Items from a data source
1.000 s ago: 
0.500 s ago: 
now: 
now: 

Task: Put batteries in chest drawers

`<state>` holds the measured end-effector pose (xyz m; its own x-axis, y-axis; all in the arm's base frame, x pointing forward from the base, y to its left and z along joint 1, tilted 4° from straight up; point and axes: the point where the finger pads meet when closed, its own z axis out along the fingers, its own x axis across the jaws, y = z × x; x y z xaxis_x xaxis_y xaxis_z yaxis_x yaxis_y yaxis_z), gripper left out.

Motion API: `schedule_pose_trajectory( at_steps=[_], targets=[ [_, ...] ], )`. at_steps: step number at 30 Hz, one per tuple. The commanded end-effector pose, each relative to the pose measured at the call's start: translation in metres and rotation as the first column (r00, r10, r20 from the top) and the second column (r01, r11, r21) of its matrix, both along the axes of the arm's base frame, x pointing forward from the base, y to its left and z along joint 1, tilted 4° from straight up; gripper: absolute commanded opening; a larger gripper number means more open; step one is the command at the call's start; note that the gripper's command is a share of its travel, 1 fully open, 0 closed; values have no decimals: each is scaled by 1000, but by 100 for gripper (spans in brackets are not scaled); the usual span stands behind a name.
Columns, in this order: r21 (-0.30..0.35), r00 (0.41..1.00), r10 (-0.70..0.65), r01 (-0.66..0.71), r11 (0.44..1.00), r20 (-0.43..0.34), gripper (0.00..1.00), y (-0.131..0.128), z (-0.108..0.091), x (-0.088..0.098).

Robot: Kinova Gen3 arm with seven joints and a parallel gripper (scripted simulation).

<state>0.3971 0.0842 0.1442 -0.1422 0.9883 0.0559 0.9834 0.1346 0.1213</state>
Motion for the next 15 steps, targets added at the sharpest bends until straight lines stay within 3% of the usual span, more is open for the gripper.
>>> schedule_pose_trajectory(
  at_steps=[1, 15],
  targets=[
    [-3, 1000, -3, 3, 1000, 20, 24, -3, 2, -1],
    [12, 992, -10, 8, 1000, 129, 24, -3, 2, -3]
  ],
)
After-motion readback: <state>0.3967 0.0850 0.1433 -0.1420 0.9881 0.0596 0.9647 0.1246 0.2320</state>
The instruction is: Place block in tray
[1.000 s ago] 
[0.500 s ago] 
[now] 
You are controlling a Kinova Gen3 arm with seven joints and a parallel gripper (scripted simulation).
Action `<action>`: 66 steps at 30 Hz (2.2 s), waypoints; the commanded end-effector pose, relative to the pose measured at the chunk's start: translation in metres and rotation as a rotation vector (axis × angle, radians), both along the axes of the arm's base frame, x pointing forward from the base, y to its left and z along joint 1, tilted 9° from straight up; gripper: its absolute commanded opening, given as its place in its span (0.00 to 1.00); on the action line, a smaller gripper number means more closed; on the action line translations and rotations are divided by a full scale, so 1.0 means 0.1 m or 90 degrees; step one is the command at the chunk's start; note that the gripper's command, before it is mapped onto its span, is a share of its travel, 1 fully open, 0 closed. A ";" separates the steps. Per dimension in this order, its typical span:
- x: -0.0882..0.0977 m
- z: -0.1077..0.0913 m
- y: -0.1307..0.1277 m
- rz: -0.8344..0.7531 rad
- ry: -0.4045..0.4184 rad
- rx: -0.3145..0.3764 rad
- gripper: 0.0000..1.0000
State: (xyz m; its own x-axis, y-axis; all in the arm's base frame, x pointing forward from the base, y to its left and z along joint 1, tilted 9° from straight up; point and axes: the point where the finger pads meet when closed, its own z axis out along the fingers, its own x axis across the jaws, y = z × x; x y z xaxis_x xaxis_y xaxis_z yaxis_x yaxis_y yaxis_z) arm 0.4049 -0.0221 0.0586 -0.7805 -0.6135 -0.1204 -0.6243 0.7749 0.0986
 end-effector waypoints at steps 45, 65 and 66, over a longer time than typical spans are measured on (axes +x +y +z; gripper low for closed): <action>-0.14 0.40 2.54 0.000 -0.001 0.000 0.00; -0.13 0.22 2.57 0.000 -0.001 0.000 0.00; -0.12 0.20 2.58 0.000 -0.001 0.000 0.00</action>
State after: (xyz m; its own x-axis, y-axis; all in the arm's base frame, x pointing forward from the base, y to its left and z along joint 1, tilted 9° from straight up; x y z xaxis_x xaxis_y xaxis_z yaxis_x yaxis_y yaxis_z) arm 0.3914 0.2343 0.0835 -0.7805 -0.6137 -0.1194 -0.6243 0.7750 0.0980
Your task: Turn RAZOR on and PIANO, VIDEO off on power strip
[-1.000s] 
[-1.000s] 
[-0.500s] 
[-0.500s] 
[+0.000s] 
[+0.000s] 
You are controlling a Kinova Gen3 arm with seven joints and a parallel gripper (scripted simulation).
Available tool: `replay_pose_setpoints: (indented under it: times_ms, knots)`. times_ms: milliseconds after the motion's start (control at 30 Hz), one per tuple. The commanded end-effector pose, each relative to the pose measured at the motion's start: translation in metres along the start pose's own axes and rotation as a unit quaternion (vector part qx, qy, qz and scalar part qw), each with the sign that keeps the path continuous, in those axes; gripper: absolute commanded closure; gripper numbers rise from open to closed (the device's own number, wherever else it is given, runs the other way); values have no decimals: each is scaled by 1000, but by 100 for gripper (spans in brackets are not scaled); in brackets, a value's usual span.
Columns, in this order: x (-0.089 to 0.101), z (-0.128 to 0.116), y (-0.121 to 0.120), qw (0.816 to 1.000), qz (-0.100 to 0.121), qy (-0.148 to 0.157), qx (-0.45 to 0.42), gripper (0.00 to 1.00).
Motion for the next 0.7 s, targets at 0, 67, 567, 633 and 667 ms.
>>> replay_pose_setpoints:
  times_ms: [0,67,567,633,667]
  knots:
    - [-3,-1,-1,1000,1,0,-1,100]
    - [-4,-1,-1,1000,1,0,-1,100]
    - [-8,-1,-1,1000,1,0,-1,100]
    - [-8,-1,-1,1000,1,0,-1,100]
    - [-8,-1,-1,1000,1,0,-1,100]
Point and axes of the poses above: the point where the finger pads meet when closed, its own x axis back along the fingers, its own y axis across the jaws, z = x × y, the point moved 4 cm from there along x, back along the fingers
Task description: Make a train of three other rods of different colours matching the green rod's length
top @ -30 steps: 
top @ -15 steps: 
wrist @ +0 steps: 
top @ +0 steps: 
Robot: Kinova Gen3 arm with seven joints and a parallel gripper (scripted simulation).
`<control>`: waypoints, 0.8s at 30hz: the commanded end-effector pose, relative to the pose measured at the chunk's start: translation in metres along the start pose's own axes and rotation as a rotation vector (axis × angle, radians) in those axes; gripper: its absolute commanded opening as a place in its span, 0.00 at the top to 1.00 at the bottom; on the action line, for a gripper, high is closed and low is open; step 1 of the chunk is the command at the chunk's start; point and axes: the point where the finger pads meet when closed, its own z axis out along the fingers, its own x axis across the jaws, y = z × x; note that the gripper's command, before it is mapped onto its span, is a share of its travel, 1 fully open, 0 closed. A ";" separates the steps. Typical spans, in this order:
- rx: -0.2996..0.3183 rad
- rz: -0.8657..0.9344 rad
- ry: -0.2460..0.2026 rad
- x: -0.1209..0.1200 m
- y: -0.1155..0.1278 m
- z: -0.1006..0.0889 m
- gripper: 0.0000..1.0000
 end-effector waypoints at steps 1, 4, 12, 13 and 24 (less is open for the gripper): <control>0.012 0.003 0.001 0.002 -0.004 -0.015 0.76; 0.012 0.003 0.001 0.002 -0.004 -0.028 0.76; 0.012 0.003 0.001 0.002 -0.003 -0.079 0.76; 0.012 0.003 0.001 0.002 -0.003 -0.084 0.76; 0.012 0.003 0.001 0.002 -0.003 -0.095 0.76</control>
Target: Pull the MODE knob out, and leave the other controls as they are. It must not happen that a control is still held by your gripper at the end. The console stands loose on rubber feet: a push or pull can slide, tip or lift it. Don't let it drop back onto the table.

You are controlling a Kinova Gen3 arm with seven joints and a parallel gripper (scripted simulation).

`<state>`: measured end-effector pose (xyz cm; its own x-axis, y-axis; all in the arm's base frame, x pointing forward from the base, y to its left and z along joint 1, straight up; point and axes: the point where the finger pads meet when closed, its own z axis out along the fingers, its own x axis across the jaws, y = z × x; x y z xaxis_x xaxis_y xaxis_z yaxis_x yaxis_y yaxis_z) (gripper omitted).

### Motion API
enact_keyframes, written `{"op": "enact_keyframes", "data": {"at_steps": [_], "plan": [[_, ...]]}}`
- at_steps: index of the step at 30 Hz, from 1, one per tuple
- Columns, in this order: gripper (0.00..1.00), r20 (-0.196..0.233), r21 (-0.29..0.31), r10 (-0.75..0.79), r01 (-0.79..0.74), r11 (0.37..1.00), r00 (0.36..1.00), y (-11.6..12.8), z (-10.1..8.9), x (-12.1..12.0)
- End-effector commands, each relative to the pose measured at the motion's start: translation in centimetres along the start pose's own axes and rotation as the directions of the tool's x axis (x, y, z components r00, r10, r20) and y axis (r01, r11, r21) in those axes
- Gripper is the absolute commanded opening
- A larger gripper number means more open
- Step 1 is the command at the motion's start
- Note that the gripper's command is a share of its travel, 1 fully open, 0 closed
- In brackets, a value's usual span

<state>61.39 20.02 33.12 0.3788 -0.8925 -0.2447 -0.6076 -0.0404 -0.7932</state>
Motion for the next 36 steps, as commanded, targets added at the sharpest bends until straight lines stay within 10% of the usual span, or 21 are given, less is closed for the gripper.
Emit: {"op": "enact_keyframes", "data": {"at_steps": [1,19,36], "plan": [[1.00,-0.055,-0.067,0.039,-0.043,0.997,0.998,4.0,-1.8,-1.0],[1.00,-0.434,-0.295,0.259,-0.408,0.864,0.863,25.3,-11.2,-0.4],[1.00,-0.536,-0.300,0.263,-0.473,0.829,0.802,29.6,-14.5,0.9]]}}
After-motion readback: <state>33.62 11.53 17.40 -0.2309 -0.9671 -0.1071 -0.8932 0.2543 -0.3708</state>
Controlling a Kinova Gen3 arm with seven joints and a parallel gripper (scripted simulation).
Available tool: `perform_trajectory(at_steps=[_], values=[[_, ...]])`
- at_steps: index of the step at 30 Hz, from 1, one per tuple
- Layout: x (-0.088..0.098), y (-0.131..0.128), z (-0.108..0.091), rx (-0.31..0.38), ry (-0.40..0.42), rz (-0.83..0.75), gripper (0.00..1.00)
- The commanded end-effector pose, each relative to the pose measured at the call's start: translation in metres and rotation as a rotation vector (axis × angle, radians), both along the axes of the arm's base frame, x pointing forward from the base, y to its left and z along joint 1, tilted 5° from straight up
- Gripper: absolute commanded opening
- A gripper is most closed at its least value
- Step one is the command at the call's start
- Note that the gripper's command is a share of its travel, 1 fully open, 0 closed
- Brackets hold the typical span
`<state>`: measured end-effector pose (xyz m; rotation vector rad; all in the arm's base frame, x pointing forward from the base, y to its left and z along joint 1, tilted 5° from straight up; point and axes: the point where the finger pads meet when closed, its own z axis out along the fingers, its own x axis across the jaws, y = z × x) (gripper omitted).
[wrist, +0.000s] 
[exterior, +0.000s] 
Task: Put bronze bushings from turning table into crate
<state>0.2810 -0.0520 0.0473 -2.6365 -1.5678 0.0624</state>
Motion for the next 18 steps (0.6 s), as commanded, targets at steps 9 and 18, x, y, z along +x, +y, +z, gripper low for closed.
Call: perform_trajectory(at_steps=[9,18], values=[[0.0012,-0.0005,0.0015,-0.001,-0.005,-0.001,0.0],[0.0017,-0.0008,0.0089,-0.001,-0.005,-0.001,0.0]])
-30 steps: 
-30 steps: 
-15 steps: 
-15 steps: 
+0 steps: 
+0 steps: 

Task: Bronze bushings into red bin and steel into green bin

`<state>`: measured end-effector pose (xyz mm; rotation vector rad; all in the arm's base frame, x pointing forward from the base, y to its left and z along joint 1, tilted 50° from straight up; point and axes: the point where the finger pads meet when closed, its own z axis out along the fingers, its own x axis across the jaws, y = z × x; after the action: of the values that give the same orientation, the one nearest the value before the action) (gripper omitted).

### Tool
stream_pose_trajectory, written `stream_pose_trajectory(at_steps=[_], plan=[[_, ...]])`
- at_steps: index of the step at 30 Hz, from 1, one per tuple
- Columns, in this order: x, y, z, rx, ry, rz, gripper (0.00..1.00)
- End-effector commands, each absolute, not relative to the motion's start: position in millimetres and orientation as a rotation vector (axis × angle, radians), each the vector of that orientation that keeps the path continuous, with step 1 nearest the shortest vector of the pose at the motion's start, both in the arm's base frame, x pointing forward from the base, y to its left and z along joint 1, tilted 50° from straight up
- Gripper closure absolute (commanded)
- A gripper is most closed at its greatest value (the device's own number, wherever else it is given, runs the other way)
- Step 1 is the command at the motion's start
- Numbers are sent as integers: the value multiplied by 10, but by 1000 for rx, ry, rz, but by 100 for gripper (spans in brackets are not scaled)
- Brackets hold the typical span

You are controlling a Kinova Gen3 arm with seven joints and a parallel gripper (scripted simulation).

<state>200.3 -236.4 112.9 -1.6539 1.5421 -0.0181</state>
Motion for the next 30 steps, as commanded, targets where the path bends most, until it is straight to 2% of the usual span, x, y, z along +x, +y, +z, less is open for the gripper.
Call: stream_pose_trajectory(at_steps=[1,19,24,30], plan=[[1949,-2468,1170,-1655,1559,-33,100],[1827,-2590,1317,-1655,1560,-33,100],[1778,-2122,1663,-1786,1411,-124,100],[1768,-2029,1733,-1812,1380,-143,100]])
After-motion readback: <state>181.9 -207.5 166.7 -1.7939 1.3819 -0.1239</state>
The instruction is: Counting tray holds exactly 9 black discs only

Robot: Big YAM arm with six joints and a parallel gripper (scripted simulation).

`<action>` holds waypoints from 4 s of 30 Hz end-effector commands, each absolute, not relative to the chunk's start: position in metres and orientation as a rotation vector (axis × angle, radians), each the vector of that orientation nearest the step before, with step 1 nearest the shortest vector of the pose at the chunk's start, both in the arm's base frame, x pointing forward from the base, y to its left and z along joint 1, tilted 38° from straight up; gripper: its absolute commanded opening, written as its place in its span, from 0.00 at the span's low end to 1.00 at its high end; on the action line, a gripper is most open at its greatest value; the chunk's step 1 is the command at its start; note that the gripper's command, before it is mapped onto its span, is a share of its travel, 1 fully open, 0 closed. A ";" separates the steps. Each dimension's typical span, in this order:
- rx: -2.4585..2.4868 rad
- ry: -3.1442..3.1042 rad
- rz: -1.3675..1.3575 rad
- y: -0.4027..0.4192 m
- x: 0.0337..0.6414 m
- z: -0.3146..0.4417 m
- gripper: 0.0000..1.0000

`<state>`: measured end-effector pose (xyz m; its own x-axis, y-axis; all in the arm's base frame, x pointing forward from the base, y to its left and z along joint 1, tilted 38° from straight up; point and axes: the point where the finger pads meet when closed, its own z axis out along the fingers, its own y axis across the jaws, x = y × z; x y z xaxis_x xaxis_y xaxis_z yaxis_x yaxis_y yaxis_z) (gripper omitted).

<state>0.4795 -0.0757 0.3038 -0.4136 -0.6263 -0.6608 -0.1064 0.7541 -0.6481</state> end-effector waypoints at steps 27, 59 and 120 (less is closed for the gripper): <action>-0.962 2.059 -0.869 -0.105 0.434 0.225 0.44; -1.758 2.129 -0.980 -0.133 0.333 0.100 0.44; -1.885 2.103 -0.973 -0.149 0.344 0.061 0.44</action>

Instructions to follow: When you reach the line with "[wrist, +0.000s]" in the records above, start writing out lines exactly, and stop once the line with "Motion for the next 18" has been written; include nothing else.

Response to the exercise:
[wrist, +0.000s] 
[exterior, +0.000s] 
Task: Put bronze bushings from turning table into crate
<state>0.2810 -0.0520 0.0473 -2.6365 -1.5678 0.0624</state>
Motion for the next 18 steps (0.6 s), as commanded, targets at steps 9 and 18, x, y, z along +x, +y, +z, gripper low for closed.

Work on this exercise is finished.